Rwanda-backed rebel militia has seized swathes of the eastern DRC, displacing thousands and triggering a humanitarian crisis. There had been high hopes that the summit hosted by Angola’s President Joao Lourenco the African Union mediator to end the conflict would end with a deal to end the conflict.
But around midday Sunday the head of the Angolan presidency’s media office said it would not go ahead.
Contrary to what we expected, the summit will no longer be held today, media officer Mario Jorge told journalists.
Lourenco was meeting with DRC leader Felix Tshisekedi and without Rwandan President Paul Kagame, he said. The Congolese presidency said that negotiations had hit deadlock over a Rwandan demand that the DRC hold direct dialogue with the Kigali-backed and largely ethnic Tutsi M23 rebels who have since 2021 seized swathes of the eastern DRC.

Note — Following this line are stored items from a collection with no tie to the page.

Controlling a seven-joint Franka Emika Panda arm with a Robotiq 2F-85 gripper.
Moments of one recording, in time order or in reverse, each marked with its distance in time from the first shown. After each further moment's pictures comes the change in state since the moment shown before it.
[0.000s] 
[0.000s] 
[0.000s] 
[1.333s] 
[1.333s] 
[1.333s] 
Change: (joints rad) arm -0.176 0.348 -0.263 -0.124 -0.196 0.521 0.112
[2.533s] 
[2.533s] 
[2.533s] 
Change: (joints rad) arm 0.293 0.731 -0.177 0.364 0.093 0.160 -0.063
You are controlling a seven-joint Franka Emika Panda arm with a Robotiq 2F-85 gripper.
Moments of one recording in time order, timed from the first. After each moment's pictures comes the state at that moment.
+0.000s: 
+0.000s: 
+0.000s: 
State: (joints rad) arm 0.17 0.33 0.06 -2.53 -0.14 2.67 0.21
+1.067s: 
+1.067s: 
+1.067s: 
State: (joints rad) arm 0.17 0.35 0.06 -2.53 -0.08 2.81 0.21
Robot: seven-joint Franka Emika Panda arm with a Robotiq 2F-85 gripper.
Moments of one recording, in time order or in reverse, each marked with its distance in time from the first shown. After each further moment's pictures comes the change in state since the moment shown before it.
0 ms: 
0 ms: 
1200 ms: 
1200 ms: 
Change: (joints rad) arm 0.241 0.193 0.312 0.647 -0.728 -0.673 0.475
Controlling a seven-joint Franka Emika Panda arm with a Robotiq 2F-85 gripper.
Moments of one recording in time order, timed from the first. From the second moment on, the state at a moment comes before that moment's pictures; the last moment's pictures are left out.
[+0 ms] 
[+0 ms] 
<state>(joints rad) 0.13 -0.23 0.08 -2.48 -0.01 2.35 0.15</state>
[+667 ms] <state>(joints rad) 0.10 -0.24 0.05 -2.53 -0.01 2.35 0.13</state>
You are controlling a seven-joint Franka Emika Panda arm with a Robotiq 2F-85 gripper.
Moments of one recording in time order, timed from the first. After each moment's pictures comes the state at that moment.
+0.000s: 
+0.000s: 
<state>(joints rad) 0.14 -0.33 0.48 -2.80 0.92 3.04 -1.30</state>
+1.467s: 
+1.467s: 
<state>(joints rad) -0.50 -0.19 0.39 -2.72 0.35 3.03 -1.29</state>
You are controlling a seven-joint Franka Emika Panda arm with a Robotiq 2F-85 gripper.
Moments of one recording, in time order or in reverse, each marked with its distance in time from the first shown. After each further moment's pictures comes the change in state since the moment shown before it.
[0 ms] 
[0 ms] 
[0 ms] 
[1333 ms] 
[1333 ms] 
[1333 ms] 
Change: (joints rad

There is a stalemate because the Rwandans have set as a precondition for the signing of an agreement that the DRC hold a direct dialogue with the M23,” Giscard Kusema, the Congolese presidency spokesman present in Luanda, told AFP. Rwandan Foreign Minister Olivier Nduhungirehe said Friday that his country wanted “a firm commitment from the DRC to resume direct talks with the M23 within a well-defined framework and timeframe.
The Congolese government says, however, that the M23 only exists because of Rwandan military support.
If Kigali is in good faith in the negotiations and on its promise to withdraw … its troops from Congolese soil, the conflict will end with the M23, and at the same time it will stop with Rwanda,” a Congolese government source said.
kagame and Tshisekedi last saw each other in October in Paris but did not speak, though they have maintained dialogue through the mediation of Luanda. In early August, Angola mediated a fragile truce that stabilized the situation at the front line, but both sides continued to exchange fire and clashes have intensified since late October.